Hubiese reconocido los pasos de Cyprian en cualquier sitio. Su marido era capaz de moverse tan sigilosamente como un gato, pero cuando calzaba las pesadas botas impuestas tanto por los rigores invernales como por la moda militar surgida en los últimos años, incluso un fantasma hubiese pegado los mismos pisotones que un campesino.

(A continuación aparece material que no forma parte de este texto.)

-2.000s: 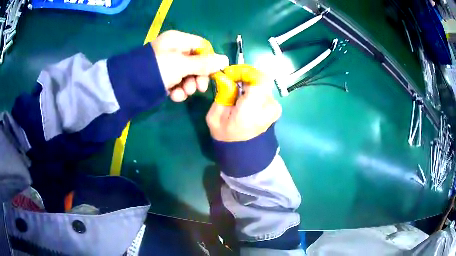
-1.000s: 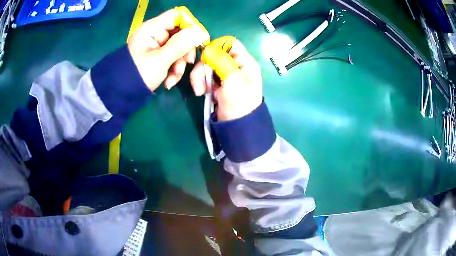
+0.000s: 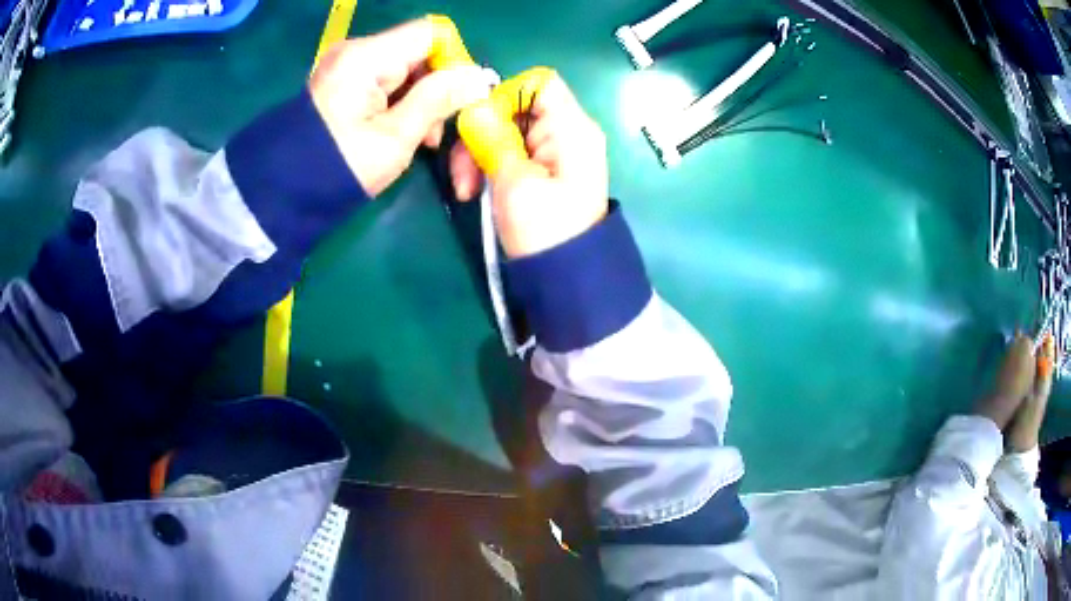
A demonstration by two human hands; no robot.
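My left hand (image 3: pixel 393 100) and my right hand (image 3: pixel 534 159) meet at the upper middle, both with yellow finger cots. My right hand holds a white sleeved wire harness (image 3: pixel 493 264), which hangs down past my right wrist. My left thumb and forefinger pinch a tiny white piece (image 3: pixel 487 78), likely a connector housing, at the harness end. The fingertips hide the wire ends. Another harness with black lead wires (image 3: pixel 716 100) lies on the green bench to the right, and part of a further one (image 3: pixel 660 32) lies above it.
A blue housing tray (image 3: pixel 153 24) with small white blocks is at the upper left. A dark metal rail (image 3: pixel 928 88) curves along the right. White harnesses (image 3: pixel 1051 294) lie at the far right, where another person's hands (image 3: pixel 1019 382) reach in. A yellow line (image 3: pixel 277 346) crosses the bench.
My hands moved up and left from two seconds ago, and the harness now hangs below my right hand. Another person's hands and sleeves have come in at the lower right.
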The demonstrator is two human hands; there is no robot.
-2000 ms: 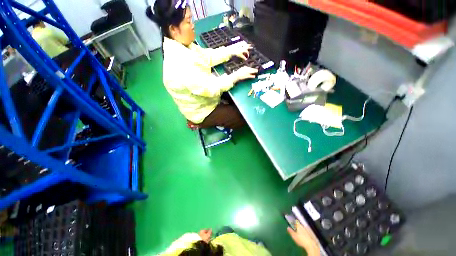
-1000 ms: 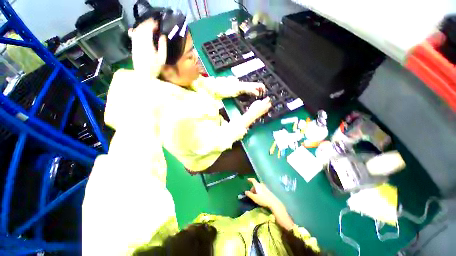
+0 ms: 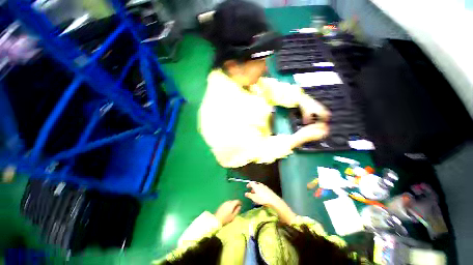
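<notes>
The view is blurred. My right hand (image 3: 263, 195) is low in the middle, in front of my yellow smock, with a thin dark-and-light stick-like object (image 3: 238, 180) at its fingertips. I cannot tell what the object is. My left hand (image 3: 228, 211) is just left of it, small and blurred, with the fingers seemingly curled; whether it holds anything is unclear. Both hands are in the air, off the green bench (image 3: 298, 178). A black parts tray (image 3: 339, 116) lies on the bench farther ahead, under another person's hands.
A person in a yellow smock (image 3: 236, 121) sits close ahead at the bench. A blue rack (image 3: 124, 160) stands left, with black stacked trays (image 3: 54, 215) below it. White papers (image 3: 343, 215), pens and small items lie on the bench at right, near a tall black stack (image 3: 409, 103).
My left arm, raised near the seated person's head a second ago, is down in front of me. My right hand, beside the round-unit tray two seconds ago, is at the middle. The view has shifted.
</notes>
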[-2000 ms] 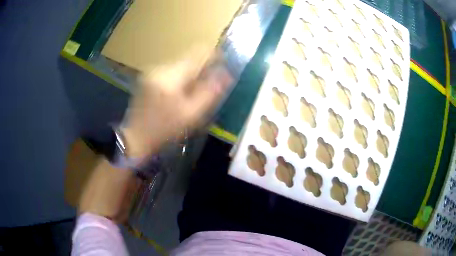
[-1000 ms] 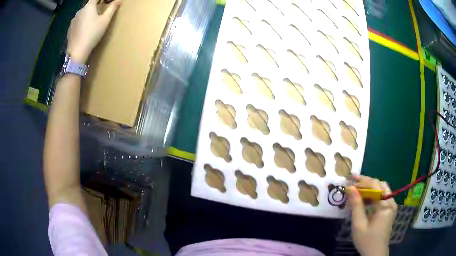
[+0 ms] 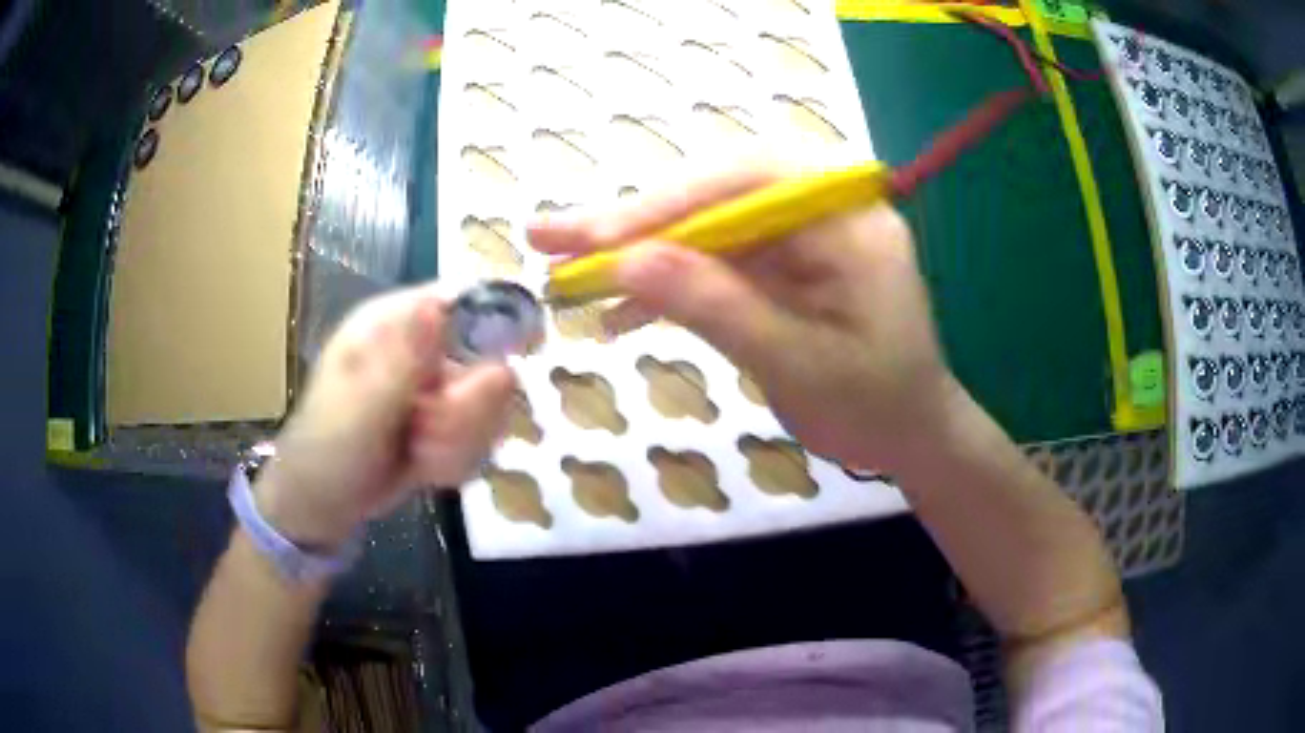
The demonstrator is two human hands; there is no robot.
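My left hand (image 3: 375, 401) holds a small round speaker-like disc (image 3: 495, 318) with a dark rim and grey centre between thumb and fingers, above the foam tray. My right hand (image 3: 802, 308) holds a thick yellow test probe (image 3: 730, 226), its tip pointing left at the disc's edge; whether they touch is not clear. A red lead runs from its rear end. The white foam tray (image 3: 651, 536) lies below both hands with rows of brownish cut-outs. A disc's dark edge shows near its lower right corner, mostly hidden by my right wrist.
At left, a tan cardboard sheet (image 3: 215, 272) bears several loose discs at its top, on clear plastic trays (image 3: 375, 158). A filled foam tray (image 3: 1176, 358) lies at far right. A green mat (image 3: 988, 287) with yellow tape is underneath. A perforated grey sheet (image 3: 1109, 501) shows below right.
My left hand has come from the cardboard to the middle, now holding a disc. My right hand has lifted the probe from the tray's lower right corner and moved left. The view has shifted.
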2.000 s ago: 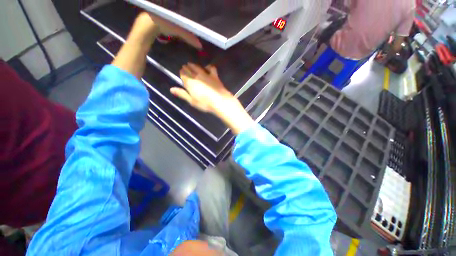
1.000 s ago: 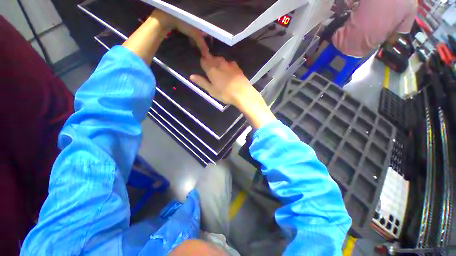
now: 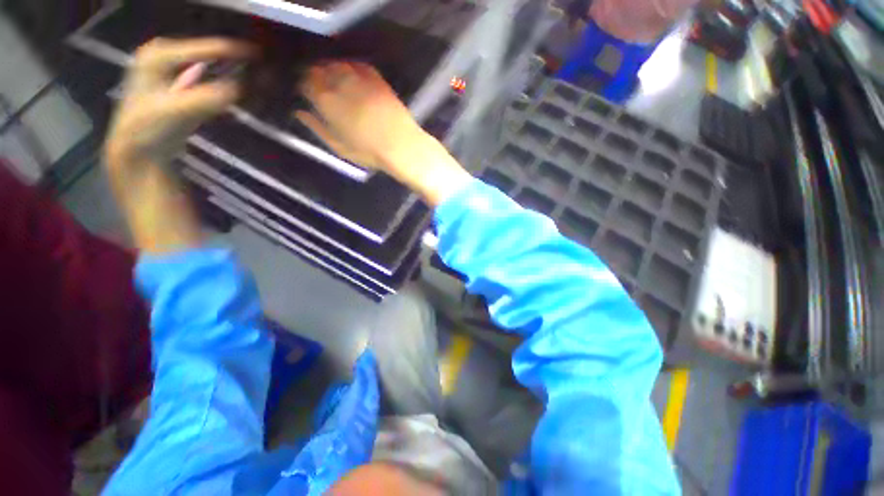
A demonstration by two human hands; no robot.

Agnes clavó la mirada en el techo.
Los pasos deambularon del salón a la alcoba y regresaron al salón.
Agnes fue consciente de que todos la contemplaban fijamente y solo entonces se percató de que el temor le crispaba el rostro.
Salió corriendo de la agencia y se dirigió al piso de arriba subiendo los escalones de dos en dos. Irrumpió en el salón tiritando de frío. El pequeño Melchior y Andreas, que libraban la tercera guerra púnica con caballitos y figuras de madera, se sobresaltaron. Su niñera alzó la vista.
—¿Había alguien aquí? —preguntó Agnes, jadeando.
La niñera negó con la cabeza.
—¿Cuándo vuelve padre? —preguntó el pequeño Melchior.
Agnes lo miró fijamente. Los niños siempre preguntaban por Cyprian cuando su ausencia se prolongaba demasiado, pero en esa ocasión la pregunta la atemorizó y no pudo contestar, y el niño percibió una parte de su temor. Hizo una mueca con labios trémulos, ella le acarició la cabeza y luego escapó del salón y se dirigió a su alcoba.
Esta también estaba desierta y Agnes notó que el frío helado se apoderaba de ella cada vez más. Apenas osó mirar en torno, por temor a ver algo que no quería ver. Pero por fin lo hizo.
En un rincón de la alcoba había un nicho. Agnes vio el lugar vacío en la pared y su mirada se deslizó hacia abajo. El crucifijo estaba en el suelo, la imagen de Cristo se había desprendido de la cruz y reposaba por debajo de esta.
—¿Cyprian?
Ella sabía que él no se encontraba allí. Aún no podía haber regresado.
Entonces dirigió la mirada hacia la puerta; allí estaba Alexandra, blanca como la cera: fuese lo que fuera que había percibido, la había impulsado a acudir allí.
—¿Madre?
Las fuerzas la abandonaron y se desplomó en el suelo, demasiado espantada como para poder pronunciar una palabra. Alexandra se acercó apresuradamente.
—¡Madre!
Agnes sacudió la cabeza. Oyó decir a Cyprian: «Siempre regresaré a tu lado».
—Mentiroso —susurró justo antes de perder el conocimiento.